• **Given data**

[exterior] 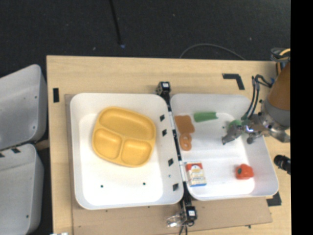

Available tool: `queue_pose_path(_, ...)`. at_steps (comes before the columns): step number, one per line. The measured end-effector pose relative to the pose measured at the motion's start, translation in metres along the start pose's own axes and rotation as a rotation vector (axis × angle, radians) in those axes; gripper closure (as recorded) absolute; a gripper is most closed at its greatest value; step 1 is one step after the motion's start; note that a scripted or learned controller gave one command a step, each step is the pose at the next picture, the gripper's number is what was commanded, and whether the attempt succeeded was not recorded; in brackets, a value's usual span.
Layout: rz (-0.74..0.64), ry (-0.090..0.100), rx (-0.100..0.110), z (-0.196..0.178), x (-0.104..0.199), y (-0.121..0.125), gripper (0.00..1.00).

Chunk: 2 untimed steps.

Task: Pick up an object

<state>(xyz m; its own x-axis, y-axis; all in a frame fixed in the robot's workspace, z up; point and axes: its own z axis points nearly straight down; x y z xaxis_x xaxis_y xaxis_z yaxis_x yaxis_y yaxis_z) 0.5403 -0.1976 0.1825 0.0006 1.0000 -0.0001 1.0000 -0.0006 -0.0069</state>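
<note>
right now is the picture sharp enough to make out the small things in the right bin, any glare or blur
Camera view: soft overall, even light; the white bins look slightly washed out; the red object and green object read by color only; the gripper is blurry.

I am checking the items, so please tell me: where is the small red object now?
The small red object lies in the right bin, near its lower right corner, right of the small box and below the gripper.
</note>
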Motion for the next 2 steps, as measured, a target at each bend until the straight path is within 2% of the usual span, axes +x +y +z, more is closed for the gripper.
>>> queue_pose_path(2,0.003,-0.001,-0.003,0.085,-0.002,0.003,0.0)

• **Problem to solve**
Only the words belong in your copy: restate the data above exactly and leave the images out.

• **Result of this exercise**
[exterior] 

Available tool: `queue_pose_path(_, ...)`. at_steps (comes before the columns): step number, one per line. The measured end-effector pose relative to the pose measured at the motion's start, translation in metres along the start pose's own axes and rotation as a rotation vector (axis × angle, radians) in those axes; gripper closure (as recorded) absolute; a gripper is most closed at its greatest value; step 1 is one step after the motion's start; note that a scripted or learned controller gave one command a step, each step is the pose at the next picture, the gripper's number is what was commanded, and whether the attempt succeeded was not recorded; in brackets, a value's usual span.
Layout: rz (-0.74..0.64), ry (-0.090..0.100), rx (-0.100..0.110), z (-0.196..0.178), x (-0.104..0.199), y (-0.121..0.125), gripper (0.00..1.00).

Chunk: 2 untimed steps.

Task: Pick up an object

<state>(xyz m; its own x-axis, y-axis; all in a frame fixed in the robot's workspace, z up; point and axes: its own z axis points nearly straight down; x y z xaxis_x xaxis_y xaxis_z yaxis_x yaxis_y yaxis_z) 0.5403 -0.1976 0.1825 0.0006 1.0000 -0.0001 1.0000 -0.0006 -0.0069</state>
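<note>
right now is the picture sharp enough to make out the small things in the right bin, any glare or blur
Camera view: soft overall, even light; the white bins look slightly washed out; the red object and green object read by color only; the gripper is blurry.

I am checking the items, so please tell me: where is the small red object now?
The small red object lies in the right bin, near its lower right corner, right of the small box and below the gripper.
</note>
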Motion for the next 2 steps, as measured, a target at each bend until the straight path is within 2% of the usual span, axes +x +y +z, more is closed for the gripper.
>>> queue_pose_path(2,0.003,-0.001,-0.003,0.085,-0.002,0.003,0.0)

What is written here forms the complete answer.